Wirksamkeit von Eisencarboxymaltose bei Herzinsuffizienz mit Eisenmangel

eine Metaanalyse individueller Patientendaten.

Piotr Ponikowski, Robert J Mentz, Adrian F Hernandez et al. - European heart journal

Diese Metaanalyse individueller Patientendaten aller Eisencarboxymaltose-Studien bei Herzinsuffizienz bestätigte, dass intravenöses Eisen die Herzinsuffizienz-Hospitalisierung und den kardiovaskulären Tod reduziert, mit dem robustesten Nutzen bei der Reduktion wiederkehrender Hospitalisierungen.
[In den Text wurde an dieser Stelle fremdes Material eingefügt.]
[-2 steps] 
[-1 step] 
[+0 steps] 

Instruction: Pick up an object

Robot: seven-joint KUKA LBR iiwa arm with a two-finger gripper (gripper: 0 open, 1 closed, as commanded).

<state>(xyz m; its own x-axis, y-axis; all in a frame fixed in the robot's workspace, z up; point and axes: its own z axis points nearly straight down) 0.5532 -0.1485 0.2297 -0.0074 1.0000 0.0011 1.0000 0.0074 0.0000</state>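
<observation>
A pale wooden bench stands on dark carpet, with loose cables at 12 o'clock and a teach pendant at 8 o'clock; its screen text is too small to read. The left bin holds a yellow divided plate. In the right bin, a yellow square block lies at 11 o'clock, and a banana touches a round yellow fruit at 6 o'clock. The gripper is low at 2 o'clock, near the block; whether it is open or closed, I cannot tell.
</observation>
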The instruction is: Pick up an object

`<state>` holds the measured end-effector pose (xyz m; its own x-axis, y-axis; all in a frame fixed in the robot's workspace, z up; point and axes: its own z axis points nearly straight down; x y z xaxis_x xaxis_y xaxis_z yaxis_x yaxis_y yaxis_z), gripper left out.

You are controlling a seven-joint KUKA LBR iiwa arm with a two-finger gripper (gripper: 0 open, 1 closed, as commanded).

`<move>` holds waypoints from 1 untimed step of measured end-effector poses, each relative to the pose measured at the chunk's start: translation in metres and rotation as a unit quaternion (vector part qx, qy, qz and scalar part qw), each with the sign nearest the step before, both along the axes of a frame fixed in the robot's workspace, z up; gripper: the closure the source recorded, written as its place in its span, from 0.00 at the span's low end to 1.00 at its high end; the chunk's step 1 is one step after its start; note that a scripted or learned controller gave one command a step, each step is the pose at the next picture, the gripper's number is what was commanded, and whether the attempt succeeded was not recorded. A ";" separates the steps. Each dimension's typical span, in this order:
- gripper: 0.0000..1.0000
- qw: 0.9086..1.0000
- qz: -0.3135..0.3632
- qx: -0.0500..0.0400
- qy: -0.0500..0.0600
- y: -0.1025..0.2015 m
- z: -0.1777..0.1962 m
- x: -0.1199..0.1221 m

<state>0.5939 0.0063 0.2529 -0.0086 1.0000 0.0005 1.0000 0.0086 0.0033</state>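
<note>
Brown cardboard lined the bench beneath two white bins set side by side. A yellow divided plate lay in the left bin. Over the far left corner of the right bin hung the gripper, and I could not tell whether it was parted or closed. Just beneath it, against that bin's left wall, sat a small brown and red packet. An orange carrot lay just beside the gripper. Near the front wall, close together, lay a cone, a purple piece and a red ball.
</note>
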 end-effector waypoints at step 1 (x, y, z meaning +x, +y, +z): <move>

Die Analyse lieferte die gepoolte Evidenz, die einzelne Studien allein nicht erbringen konnten.

Methoden

Es wurden Patientendaten aus randomisierten, placebokontrollierten FCM-Studien mit erwachsenen Patienten mit HF und Eisenmangel und einer Nachbeobachtung von ≥52 Wochen analysiert. Die ko-primären Wirksamkeitsendpunkte waren (i) der zusammengesetzte Endpunkt aus gesamten/wiederkehrenden kardiovaskulären Hospitalisierungen und kardiovaskulärem Tod und (ii) der zusammengesetzte Endpunkt aus gesamten HF-Hospitalisierungen und kardiovaskulärem Tod, über 52 Wochen. Wichtige sekundäre Endpunkte umfassten die einzelnen Komponenten des zusammengesetzten Endpunkts. Die Ereignisraten wurden mittels eines negativen Binomialmodells analysiert. Behandlungsbedingte unerwünschte Ereignisse wurden ebenfalls untersucht.

Ergebnisse

Es wurden drei FCM-Studien mit insgesamt 4501 Patienten eingeschlossen. Eisencarboxymaltose war mit einem signifikant reduzierten Risiko für den ko-primären Endpunkt 1 assoziiert (Rate Ratio 0,86; 95 %-Konfidenzintervall 0,75-0,98; p=0,029; Cochran Q: 0,008), mit einem Trend zu einer Reduktion des ko-primären Endpunkts 2 (Rate Ratio 0,87; 95 %-Konfidenzintervall 0,75-1,01; p=0,076; Cochran Q: 0,024). Die Behandlungseffekte schienen aus reduzierten Hospitalisierungsraten und nicht aus einem verbesserten Überleben zu resultieren. Die Behandlung schien ein gutes Sicherheitsprofil zu haben und wurde gut vertragen.

Schlussfolgerungen

Bei eisendefizienten Patienten mit HF und reduzierter linksventrikulärer Ejektionsfraktion war intravenöses FCM mit einem signifikant reduzierten Risiko für Krankenhauseinweisungen wegen HF und kardiovaskulärer Ursachen assoziiert, ohne erkennbaren Effekt auf die Mortalität.